Gdy zdążyłam uzupełnić dziennik, siedząc w
samochodzie i trzymając go na kolanach, ktoś zapukał do okna. Poskoczyłam
gwałtownie, a serce zaczęło szybciej bić.
- Widzę, że pani
zakochana w pracy nie próżnuje – Malfoy uniósł lewą brew i oparł się łokciem
o drzwi auta, które mu otworzyłam. Miał na sobie czarne spodnie od garnituru i
białą koszulę, a także czarny krawat. Perfekcjonista jakich mało.
- Oczywiście, za
próżnowanie mi nie płacą – schowałam dziennik do torby i wyszłam z auta. –
Blaise wspominał o jakichś istotnych faktach, ale nie sądziłam, że zabierzesz
mnie na randkę właśnie do surowych ścian.
- Oczywiście, że
nie. Chciałem tylko cząstkowo poczuć, że jestem tu z tobą i to nasz dom jest w
budowie – skrzyżował ręce na piersi z cyniczną miną. – A poza tym… w tym kasku
i flanelowej koszuli wyglądasz cudnie, Granger. Tylko podać ci młotek i
pracownik fizyczny jak znalazł.
Nie miałam pojęcia dlaczego Malfoy tak
bardzo chciał mnie zdenerwować swoimi tekstami o uwielbieniu do mojej osoby,
czy też obraźliwymi, jednakże jeżeli zamierzał reprezentować sobą niski poziom,
to kim ja byłam, aby nie grać z nim w tę grę?
- Następnym razem
przebiorę się za pokojówkę – mrugnęłam prawym okiem i zamknęłam auto na klucz.
- I już zaczynasz
mówić konkretnie – zaśmiał się. – Właściwie to nie jest nic, czego nie mógłbym
ci powiedzieć przez telefon, ale chciałem zobaczyć cię w akcji.
Skinęłam głową. Złość rozsadzała mnie
momentami od środka, ale skoro obiecałam sobie spokój, to musiałam się tego
trzymać.
- Może pójdziemy
do jakiejś kawiarni? Myślę, że niezbyt stosownym jest rozmawianie na ten temat
tutaj, a poza tym etyka pracy nie pozwala mi na coś takiego.
- Jak sam
zauważyłeś, wygadam niczym pracownik fizyczny – odpięłam kask i chwyciłam go w
prawą dłoń – a więc twoja etyka pracy pewnie będzie musiała się lekko nagiąć.
- Możemy jechać do
ciebie, przebierzesz się i…
- Malfoy –
pokręciłam oczami. – Możemy pojechać do mnie i tam mi wszystko wytłumaczysz.
- Na zaproszenie
do twojego domu od dawna czekałem – zaśmiał się. – Pojadę zaraz za tobą.

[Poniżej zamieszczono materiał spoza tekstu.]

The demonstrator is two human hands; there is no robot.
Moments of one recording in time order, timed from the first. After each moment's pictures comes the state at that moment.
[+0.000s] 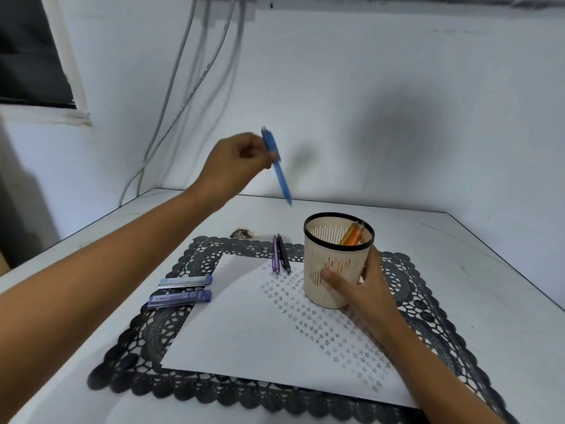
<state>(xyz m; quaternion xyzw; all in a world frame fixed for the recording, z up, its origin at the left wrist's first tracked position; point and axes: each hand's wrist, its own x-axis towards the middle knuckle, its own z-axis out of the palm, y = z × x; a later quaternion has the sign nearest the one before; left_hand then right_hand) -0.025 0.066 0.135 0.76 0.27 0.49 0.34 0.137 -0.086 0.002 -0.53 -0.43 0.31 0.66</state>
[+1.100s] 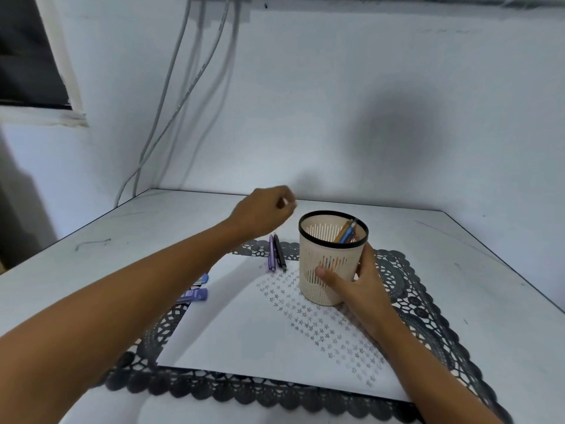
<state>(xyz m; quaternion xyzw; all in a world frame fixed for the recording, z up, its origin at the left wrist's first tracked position) 0.017 0.073 0.078 0.89 0.31 0.30 0.15 0.137 -0.087 0.003 -0.52 -0.43 0.32 0.67</state>
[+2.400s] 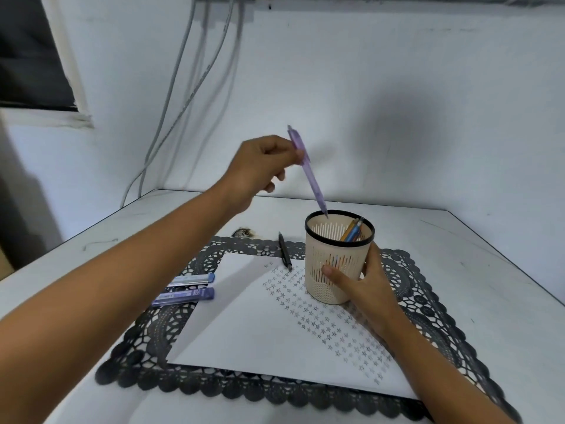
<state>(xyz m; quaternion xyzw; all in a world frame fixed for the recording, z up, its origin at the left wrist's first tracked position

Kiedy oddalił się nieco, ze zgrozą
zauważyłam, że wsiadł do białego BMW E90. Uwielbiałam swojego srebrnego Fiata
Punto II, ale fakt, że Malfoy zmieniał samochody, którymi przyjeżdżał niemal
jak ja bluzki, był nieco przytłaczający.
Na całe szczęście dojechanie do mojego domu
nie stanowiło większego problemu. Nigdy nie zazdrościłam nikomu i starałam się
nie zwracać uwagi, że mój dom na pierwszy rzut oka nie wyglądał jak rezydencja
bogatych ludzi, gdyż zajmowałam jeden z bliźniaczych domów w dzielnicy, gdzie
wszystkie domki były z zewnątrz niemal identyczne. W środku oczywiście, w miarę
możliwości finansowych, starałam się urządzić bardzo nowocześnie, nie
spodziewam się jednak zbytniej wylewności ze strony Malfoy’a w epitetach
określających mój dom.
Zaparkowałam w garażu, robiąc tym samym
miejsce na podjeździe dla mojego gościa. Przez całą drogę szedł za mną w niezwykłej
ciszy.
- Usiądź w
salonie, zaraz do ciebie dołączę – skinęłam głową, wskazując tym samym
blondynowi kierunek. Bez zbędnych słów poszedł do salonu. Sama poszłam do
sypialni.
W pośpiechu ściągnęłam koszulę i narzuciłam
na siebie kremową tunikę. Postanowiłam zostawić dżinsy i tenisówki, jedynie
przemyć twarz zimną wodą.
- Ładnie się
urządziłaś, Granger – Malfoy, jak się mogłam spodziewać, siedział na kanapie z
rozłożonymi na oparciu rękoma. – Gratuluję gustu, widać tutaj mądrą rękę osoby
znającej się na rzeczy.
- Gdybym nie
rozmawiała z tobą uznałabym, że to komplement – skrzyżowałam ręce na piersi. –
Chciałbyś czegoś do picia?
- Przez grzeczność
nie odmówię. Najlepiej to, co ty uwielbiasz w dokładnie tych samych proporcjach,
jednak jeśli chodzi o cukier to jedna łyżeczka.
Uniosłam prawą brew.
- Czy może
chciałby pan coś jeszcze zamówić?
- Jednak daj sobie
spokój z tą pokojówką. Świetnie pasowałby teraz mundurek kelnerki.
- Malfoy, daruj
sobie. Nie jesteśmy dziećmi.
- Jasne – zaśmiał
się. – Ale pamiętam, że zawsze w szkole chciałem cię podenerwować w taki
sposób. Teraz mam przynajmniej ku temu sposobność.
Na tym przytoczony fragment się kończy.